In a random sample of 112 State College students, 41 students reported being current smokers.
a) Calculate the 95% confidence interval for the proportion of State College students who smoke.
Use a confidence interval formula for proportions. Here is one:
CI95 = p ± (1.96)(√pq/n)
...where p = x/n, q = 1 - p, and n = sample size.
Hint: x = 41, n = 112
(Convert all fractions to decimals.)
I hope this will help get you started.
To calculate the 95% confidence interval for the proportion of State College students who smoke, you can use the formula:
Confidence Interval = Sample Proportion ± (Z * √((Sample Proportion * (1 - Sample Proportion)) / Sample Size))
Where:
- Sample Proportion is the proportion of students who smoke in the sample.
- Z is the Z-score corresponding to the desired confidence level. For a 95% confidence level, Z is approximately 1.96.
- Sample Size is the total number of students in the sample.
In this case:
- Sample Proportion = 41/112 = 0.3661 (rounded to four decimal places)
- Z = 1.96 (for a 95% confidence level)
- Sample Size = 112
Now, let's plug the values into the formula:
Confidence Interval = 0.3661 ± (1.96 * √((0.3661 * (1 - 0.3661)) / 112))
Calculating the expression within the square root:
√((0.3661 * (1 - 0.3661)) / 112) ≈ 0.0495 (rounded to four decimal places)
Substituting the values:
Confidence Interval = 0.3661 ± (1.96 * 0.0495) ≈ 0.3661 ± 0.097 (rounded to three decimal places)
Therefore, the 95% confidence interval for the proportion of State College students who smoke is approximately 0.269 to 0.463.
To calculate the 95% confidence interval for the proportion of State College students who smoke, you can use the formula:
Confidence Interval = Sample Proportion ± (Z * √(Sample Proportion * (1 - Sample Proportion) / Sample Size))
Where:
- Sample Proportion is the proportion of students who smoke in the sample,
- Z is the z-score corresponding to the desired confidence level (e.g., 1.96 for a 95% confidence level),
- √ represents the square root,
- Sample Size is the number of students in the sample.
In this case, the sample proportion is 41/112 = 0.3661.

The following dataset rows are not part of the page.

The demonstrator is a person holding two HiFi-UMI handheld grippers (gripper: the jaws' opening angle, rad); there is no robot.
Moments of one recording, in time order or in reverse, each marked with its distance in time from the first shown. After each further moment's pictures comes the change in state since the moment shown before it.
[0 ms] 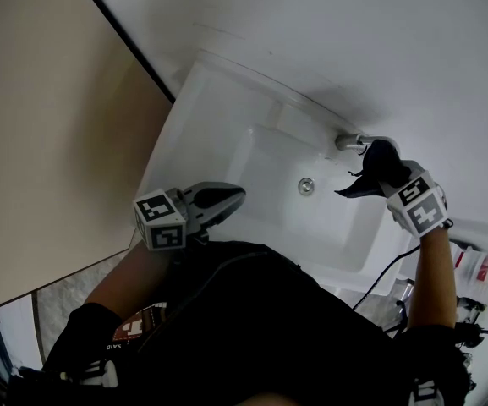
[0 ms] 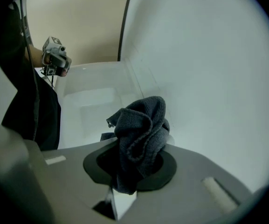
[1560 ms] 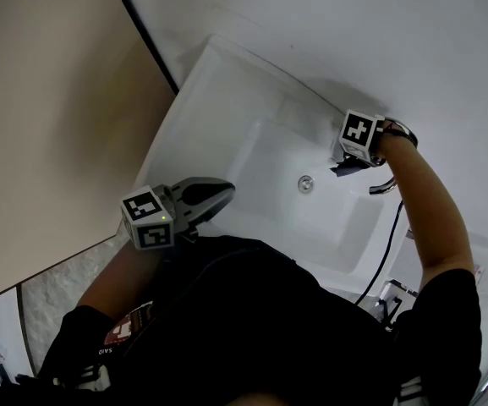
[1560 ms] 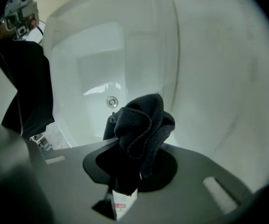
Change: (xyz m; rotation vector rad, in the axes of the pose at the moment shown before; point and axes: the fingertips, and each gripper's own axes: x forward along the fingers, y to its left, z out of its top) left arm -0.040 0.024 0.001 -0.033 -0.056 0.047; right arm 0.152 -0.027 0.007 -0.389 0.716 0.220
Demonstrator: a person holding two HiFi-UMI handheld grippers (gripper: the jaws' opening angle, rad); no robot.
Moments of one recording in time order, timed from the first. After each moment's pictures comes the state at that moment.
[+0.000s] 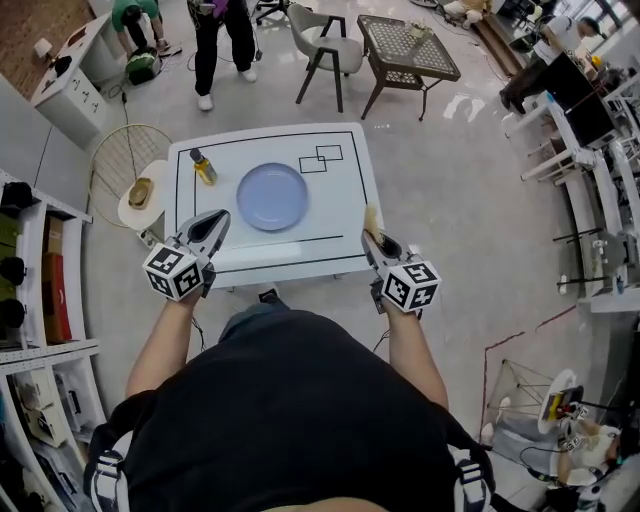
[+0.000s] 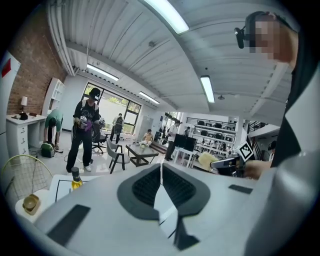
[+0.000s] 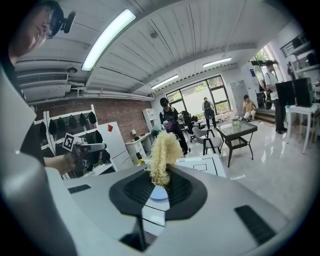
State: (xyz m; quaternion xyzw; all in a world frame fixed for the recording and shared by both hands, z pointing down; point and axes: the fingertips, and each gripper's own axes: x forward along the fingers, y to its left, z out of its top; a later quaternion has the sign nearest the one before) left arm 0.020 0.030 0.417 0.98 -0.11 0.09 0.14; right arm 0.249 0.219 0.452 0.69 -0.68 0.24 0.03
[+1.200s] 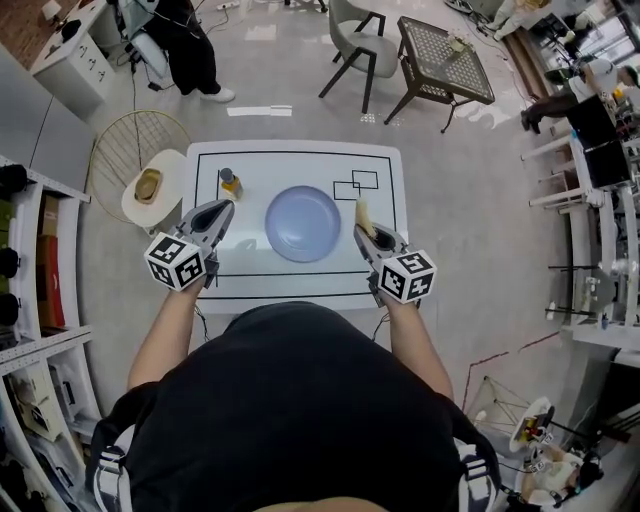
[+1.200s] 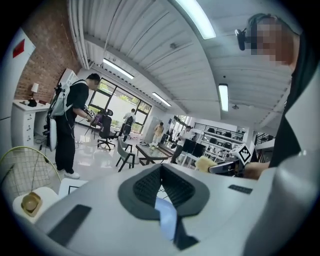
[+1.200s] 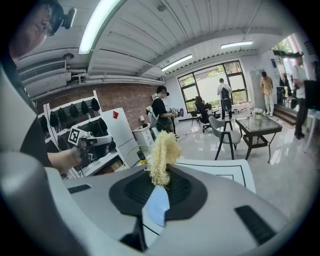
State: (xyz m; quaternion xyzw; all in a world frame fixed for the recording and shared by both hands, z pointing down) left arm 0.007 -0.151 0.449 0.97 -0.14 0.07 0.20; right arm 0.226 0.012 0.476 0.63 -0.72 0.28 0.10
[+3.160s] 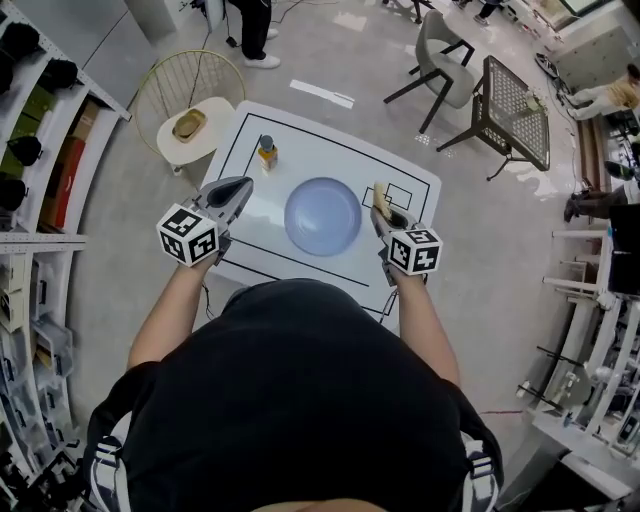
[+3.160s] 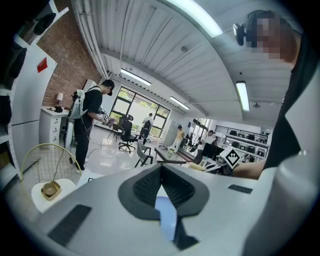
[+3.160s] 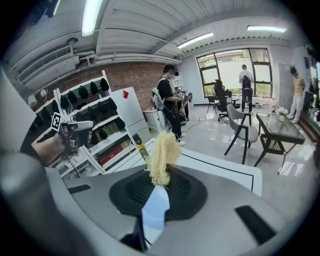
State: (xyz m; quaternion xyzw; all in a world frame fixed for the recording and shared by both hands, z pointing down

The z-score for a 95% confidence level is 1.96 (you can find this value from a standard normal distribution table or use a statistical calculator).
Now, plug these values into the formula:
Confidence Interval = 0.3661 ± (1.96 * √(0.3661 * (1 - 0.3661) / 112))
Calculating the expression inside the square root first:
√(0.3661 * (1 - 0.3661) / 112) = 0.0604
Now, substitute this value into the formula:
Confidence Interval = 0.3661 ± (1.96 * 0.0604)
Next, calculate the two bounds of the confidence interval:
Upper Bound = 0.3661 + (1.96 * 0.0604) = 0.4327
Lower Bound = 0.3661 - (1.96 * 0.0604) = 0.2995
Therefore, the 95% confidence interval for the proportion of State College students who smoke is approximately 0.2995 to 0.4327.